=== Section Start ===
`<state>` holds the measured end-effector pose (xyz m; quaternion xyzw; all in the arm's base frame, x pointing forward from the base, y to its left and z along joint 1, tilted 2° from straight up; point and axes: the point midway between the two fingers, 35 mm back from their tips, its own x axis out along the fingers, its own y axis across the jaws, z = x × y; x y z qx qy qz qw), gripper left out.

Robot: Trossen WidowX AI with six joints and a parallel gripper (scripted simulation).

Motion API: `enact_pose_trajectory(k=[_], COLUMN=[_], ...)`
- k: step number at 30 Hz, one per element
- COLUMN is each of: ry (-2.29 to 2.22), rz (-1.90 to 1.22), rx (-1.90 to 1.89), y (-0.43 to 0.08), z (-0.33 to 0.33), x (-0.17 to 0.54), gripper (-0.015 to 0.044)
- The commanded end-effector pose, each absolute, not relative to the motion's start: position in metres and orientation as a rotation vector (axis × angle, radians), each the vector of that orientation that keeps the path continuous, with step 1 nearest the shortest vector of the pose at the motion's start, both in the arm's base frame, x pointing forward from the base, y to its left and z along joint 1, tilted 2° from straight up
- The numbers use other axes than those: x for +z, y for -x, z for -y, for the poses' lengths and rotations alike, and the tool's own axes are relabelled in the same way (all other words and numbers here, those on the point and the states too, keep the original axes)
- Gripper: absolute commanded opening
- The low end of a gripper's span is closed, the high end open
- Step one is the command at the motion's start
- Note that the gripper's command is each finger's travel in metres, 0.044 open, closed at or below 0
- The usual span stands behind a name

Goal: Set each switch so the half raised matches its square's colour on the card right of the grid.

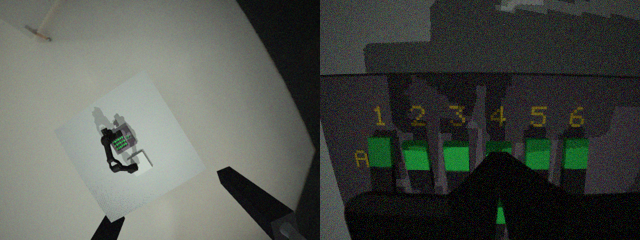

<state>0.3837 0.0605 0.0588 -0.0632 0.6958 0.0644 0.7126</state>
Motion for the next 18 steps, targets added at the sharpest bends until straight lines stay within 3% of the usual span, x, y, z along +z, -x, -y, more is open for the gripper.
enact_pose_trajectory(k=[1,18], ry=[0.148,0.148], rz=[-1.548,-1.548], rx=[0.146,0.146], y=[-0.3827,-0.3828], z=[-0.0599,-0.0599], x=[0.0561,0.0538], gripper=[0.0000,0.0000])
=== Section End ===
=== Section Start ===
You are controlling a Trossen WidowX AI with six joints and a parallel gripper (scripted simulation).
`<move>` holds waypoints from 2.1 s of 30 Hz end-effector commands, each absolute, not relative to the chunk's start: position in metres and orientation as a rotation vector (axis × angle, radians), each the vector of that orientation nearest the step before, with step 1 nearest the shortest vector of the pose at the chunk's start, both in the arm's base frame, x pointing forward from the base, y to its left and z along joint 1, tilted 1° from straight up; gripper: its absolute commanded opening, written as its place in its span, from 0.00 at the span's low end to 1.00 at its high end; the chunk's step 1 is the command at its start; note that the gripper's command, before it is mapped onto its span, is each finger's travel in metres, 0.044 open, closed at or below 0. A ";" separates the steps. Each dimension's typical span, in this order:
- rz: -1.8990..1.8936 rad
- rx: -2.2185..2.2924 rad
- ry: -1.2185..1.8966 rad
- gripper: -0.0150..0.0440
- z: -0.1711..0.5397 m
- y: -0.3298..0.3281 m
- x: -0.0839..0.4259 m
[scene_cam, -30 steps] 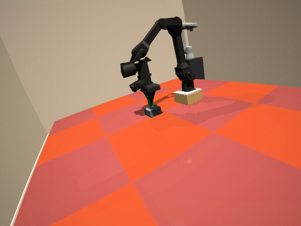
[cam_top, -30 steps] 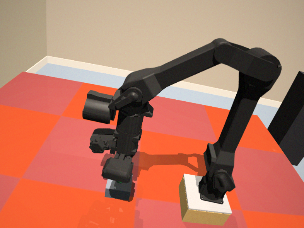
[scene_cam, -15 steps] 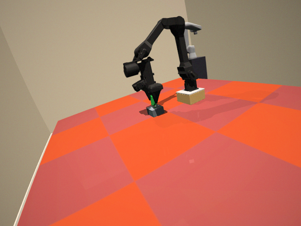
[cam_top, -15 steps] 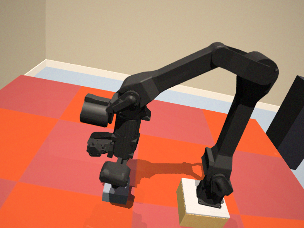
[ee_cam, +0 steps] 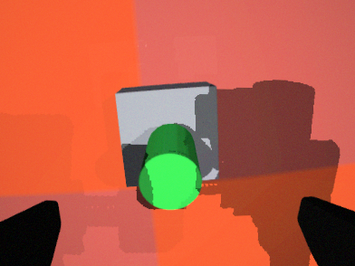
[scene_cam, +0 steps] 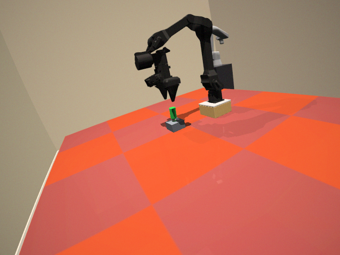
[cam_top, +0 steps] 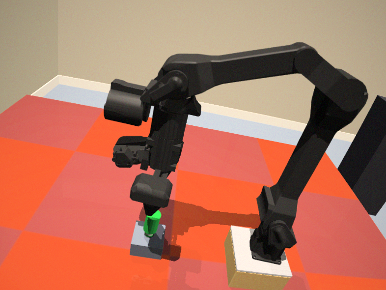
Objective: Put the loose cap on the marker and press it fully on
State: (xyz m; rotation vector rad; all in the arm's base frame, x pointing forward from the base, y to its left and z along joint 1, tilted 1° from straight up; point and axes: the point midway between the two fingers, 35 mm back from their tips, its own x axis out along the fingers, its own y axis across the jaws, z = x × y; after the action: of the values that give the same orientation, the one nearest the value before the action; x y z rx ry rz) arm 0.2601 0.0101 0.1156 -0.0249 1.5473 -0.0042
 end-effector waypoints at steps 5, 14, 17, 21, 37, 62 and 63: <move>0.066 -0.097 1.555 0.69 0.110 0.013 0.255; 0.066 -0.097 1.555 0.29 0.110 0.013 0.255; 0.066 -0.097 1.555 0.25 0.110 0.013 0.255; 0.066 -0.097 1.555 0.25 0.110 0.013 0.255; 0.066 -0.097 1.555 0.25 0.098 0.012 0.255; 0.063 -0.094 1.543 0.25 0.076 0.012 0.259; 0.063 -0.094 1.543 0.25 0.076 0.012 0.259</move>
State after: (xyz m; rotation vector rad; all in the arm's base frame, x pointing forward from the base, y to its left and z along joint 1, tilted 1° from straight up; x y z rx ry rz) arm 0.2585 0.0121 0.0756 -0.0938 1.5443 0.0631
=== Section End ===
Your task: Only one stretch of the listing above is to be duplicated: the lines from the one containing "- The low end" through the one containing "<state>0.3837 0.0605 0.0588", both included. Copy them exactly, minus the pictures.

Solution to the problem:
- The low end of a gripper's span is closed, the high end open
- Step one is the command at the motion's start
- Note that the gripper's command is each finger's travel in metres, 0.044 open, closed at or below 0
- The usual span stands behind a name

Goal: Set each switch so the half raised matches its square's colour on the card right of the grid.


<state>0.3837 0.0605 0.0588 -0.0632 0.6958 0.0644 0.7126</state>

The output has nothing more to it.